In the aftermath of September 11 2001 security has been at the top of any Government or Enterprise agenda. Scrutinizing flight passenger lists, conference participants’ background, customers’ profile and securing access to public and private databases through gateways has become a standard way of doing things. Legislation has been put in place which in many countries give the authorities increased right to analyze personal data ? In some cases overriding existing privacy legislation.

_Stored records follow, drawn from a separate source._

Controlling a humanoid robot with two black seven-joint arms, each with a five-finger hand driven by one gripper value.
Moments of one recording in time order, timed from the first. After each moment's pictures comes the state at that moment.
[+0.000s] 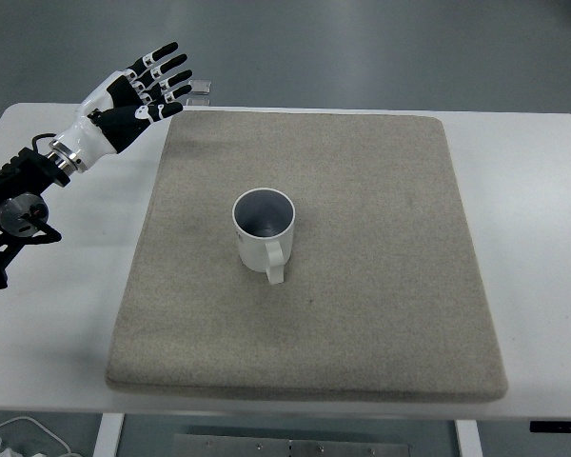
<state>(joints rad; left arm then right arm) -0.87 0.41 -0.50 -0.59 0.17 -0.61 -0.44 0.02 0.00 0.01 0.14 0.02 0.11 -0.23</state>
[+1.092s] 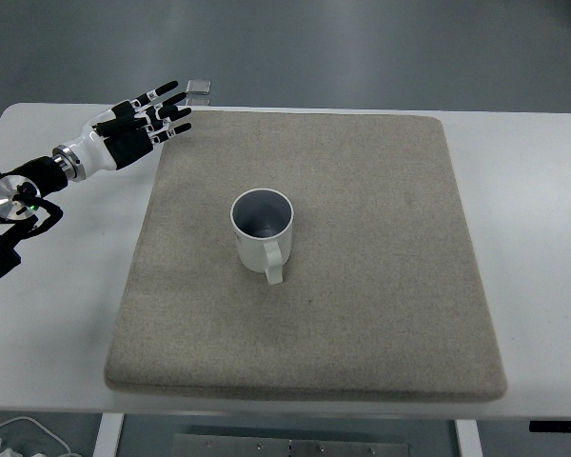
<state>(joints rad) -0.90 0.38 -0.52 -0.47 -0.21 -0.61 0.05 0.02 0.00 0.01 0.13 0.02 0.11 -0.23</state>
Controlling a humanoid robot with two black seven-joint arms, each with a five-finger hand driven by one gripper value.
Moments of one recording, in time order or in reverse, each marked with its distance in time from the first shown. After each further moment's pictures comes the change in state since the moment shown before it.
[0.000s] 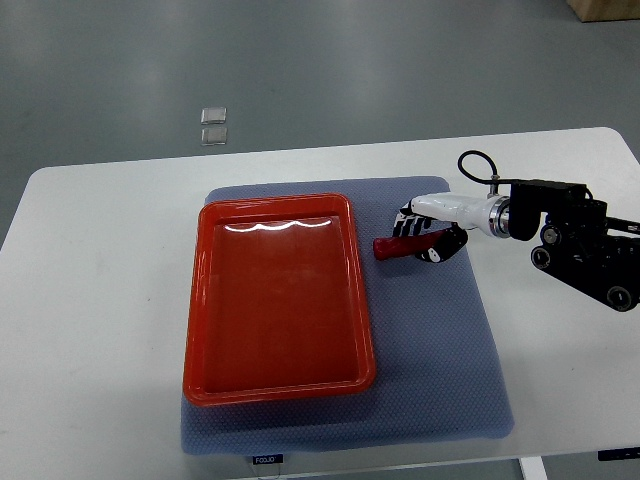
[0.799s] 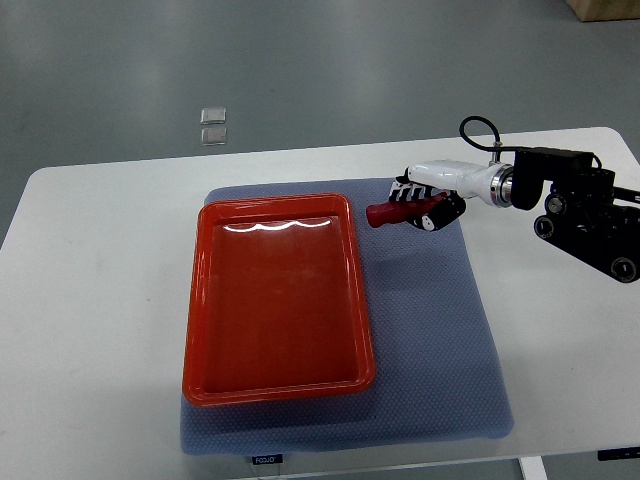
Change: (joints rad) left arm 0.000 0.000 0.000 0.000 0.000 0.000 0.000; right arm 0.099 -0.013 0.009 -0.010 0.033 -0.002 0.054
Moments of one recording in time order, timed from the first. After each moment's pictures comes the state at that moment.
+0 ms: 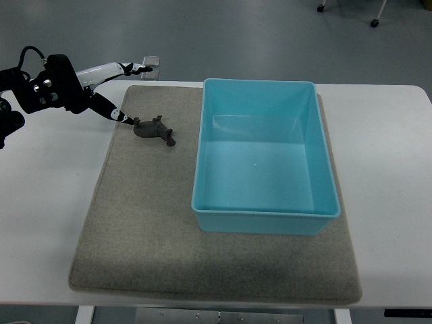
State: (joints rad) left arm -1.06 0.66 -0.13 -0.86 1.16 -0.03 -0.48; right arm 0.03 0.00 -0.01 0.12 -0.05 0.19 0.08
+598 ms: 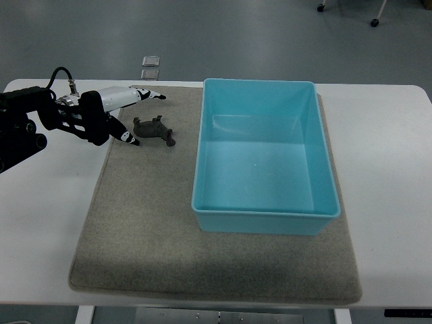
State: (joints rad) left arm -1.06 0.58 -0.06 -0.82 1.31 0.03 -0.47; right arm 0.03 0.00 -0.01 0.12 -0.05 0.19 0.08
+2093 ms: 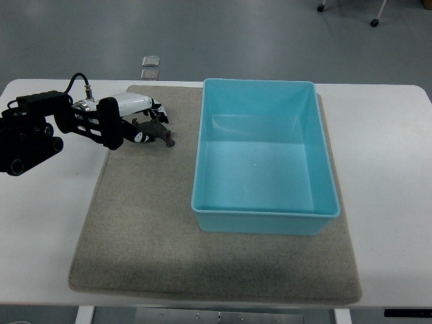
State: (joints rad) left arm -1.07 0.50 -0.04 -0.75 1.33 0.03 -0.46; right arm 0.03 0.00 -0.01 0.12 -0.05 0.19 0.08
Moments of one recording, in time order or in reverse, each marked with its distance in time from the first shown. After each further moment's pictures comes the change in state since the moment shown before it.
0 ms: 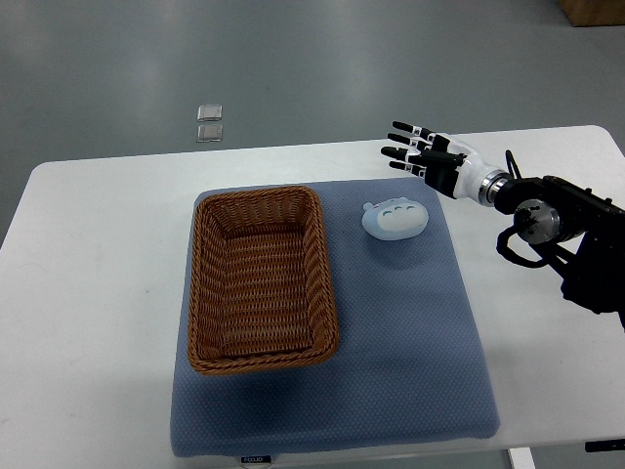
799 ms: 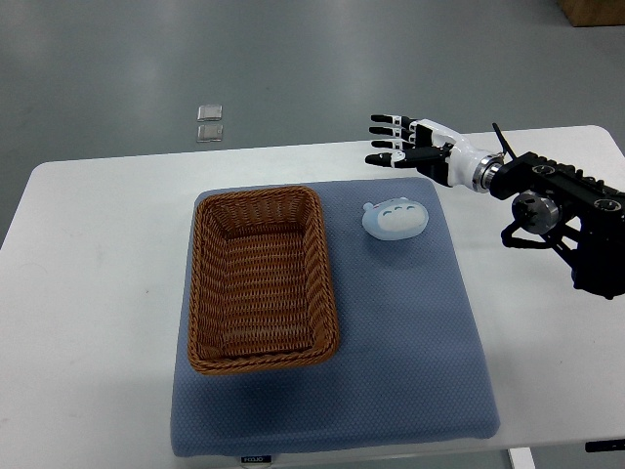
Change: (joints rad) left arm 0.000 0.000 0.001 -0.001 -0.001 0.002 0.000; right arm 0.051 -0.035 -0.016 0.041 -0.411 0.048 0.074
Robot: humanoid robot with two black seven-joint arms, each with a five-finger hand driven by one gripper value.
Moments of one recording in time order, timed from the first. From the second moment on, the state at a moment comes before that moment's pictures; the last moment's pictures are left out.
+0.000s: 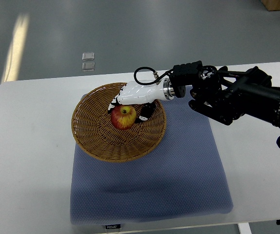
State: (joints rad) left arm 0.01 0.00 -0.09 -0.13 0.07 -0.05 -0.03; right arm 1.25 -0.05 -0.04 0.64 -1.63 0.02 0.61
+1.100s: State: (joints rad) left arm 0.01 0.00 -0.09 -0.13 0.07 -0.05 -0.03; right arm 1.32 -0.12 -0.02 0.63 -1.55 -0.01 0.61
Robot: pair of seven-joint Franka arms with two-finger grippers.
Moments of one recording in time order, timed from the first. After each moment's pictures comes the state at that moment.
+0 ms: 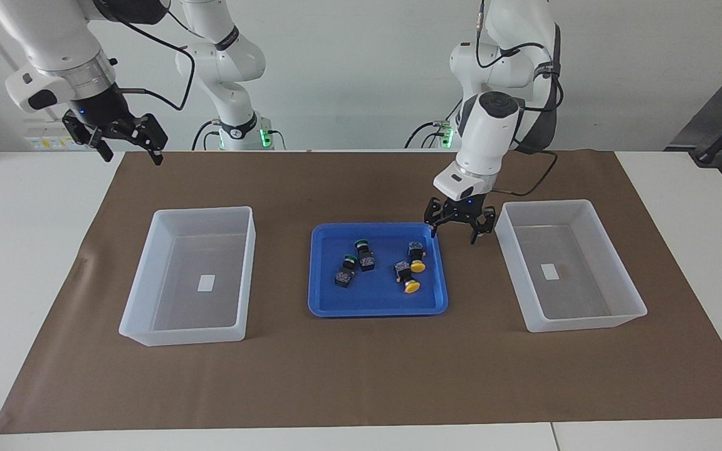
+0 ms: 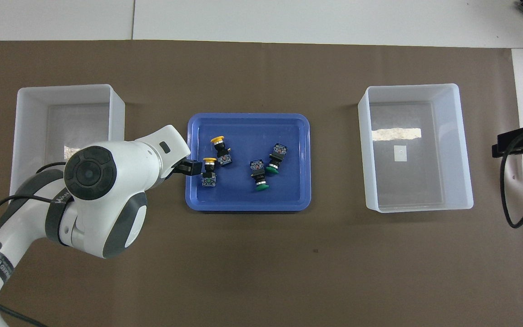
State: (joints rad) left arm -0.41 0.04 -0.02 -2.17 0.00 2.45 -0.16; right arm 0.04 -0.03 -0.08 -1.55 -0.02 1.51 0.06
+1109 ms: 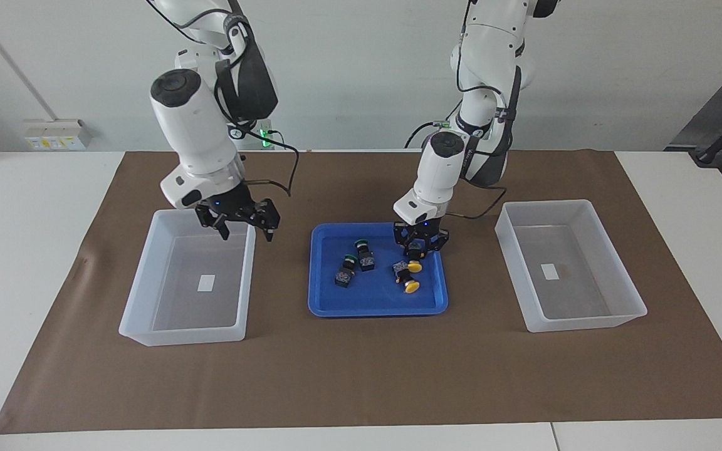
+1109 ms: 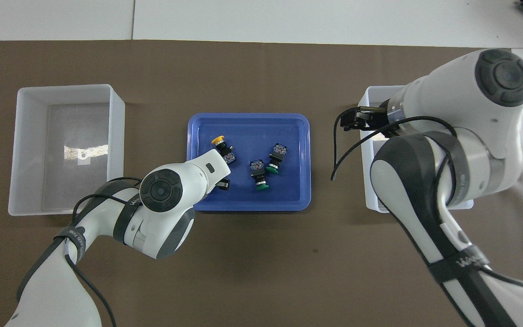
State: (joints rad) left arm -0.53 0.22 -0.01 -2.21 0.00 2.63 -0.29; right arm 0.35 0.22 -0.07 -1.72 0.09 2.06 0.42
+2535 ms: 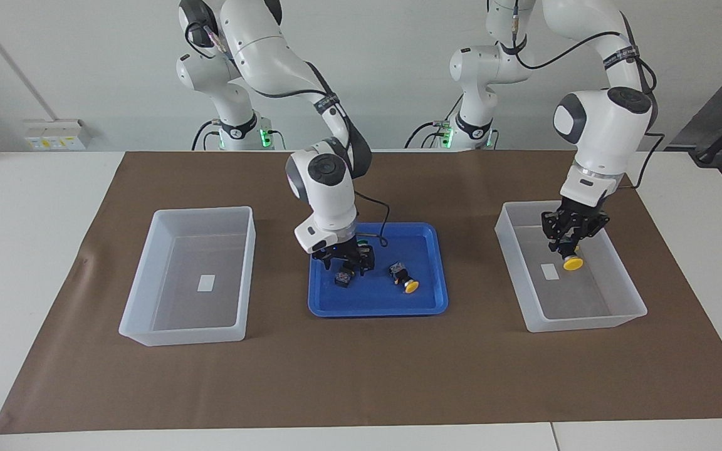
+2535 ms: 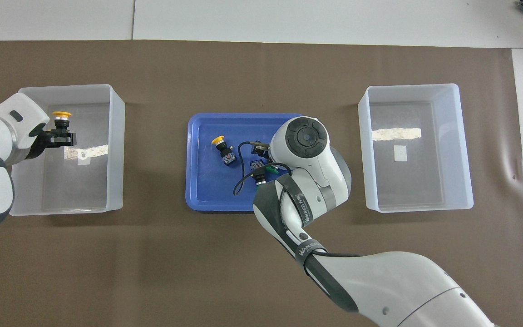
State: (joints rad) left arm 0.00 0.03 0.02 -2.11 0.00 2.40 0.09; right arm 0.59 0.50 -0.07 -1.73 0.07 2.33 0.75
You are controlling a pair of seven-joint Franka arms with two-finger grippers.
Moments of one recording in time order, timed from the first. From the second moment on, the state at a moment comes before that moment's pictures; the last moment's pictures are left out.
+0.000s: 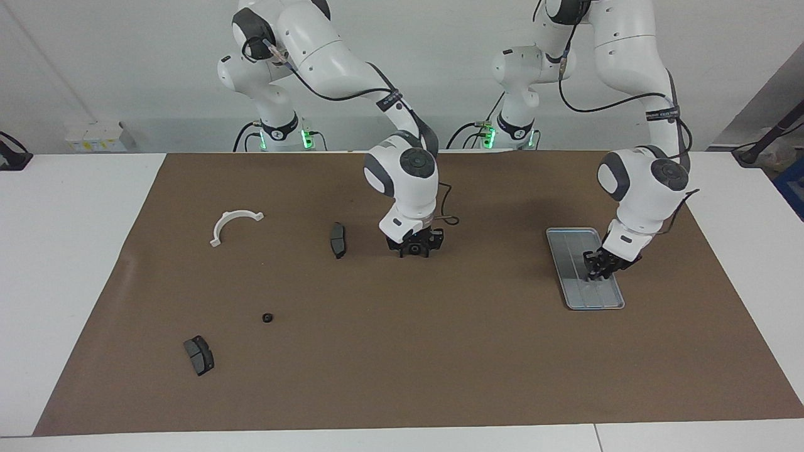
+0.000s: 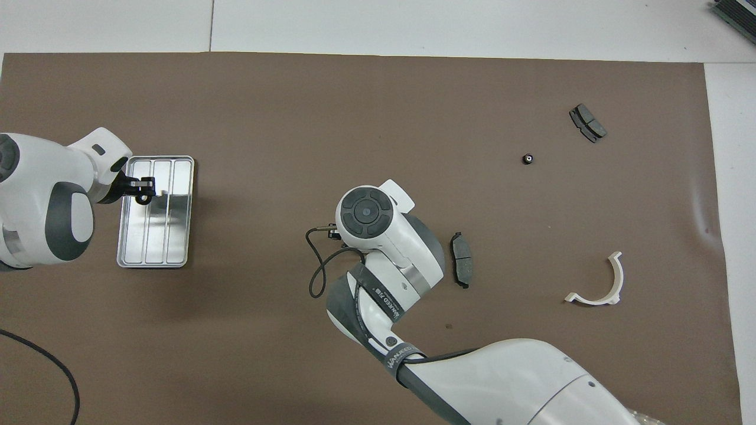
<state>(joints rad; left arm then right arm) 0.02 0.29 0.02 -1.99 -0.02 2.38 0.05 0.58 0.55 0.09 -1.68 -0.06 2.25 0.74</state>
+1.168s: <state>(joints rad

In a networked world everybody leaves traces that are personally individually identifiable (PII). When we use our mobile phone, the cell network provider knows the location you are in and the time of the call. When you browse a bookstore on the internet, an applet will tell the web-site owner of your buying habits - and the moment you make a purchase on the net, you leave behind a sign of your reading habits and intellectual preferences. When you use your credit card on the net to buy flowers, the address of the receiver is recorded and related to your ID. If you are under medical treatment and receive medicine, the prescription will inform about your deceases. Under which circumstances do you want this information to be revealed?
Most countries as well as the European Union and its member countries have since long been aware of the potential threat against personal integrity in case a malevolent organization got hold of all this information. And now Governments in most countries are becoming increasingly interested in accessing personal information to prevent terrorism and establish an electronic surveillance of dubious elements in the society.
This paper intends to describe how IT solutions with a special focus on the public sector could be developed and deployed that will help organizations as well as individuals to protect their personally identifiable information, set up policies that will be translated to watch dogs that will ensure that these policies are followed when allowing external or internal users to access the information and later ensure that audit can be performed which will log any use of data.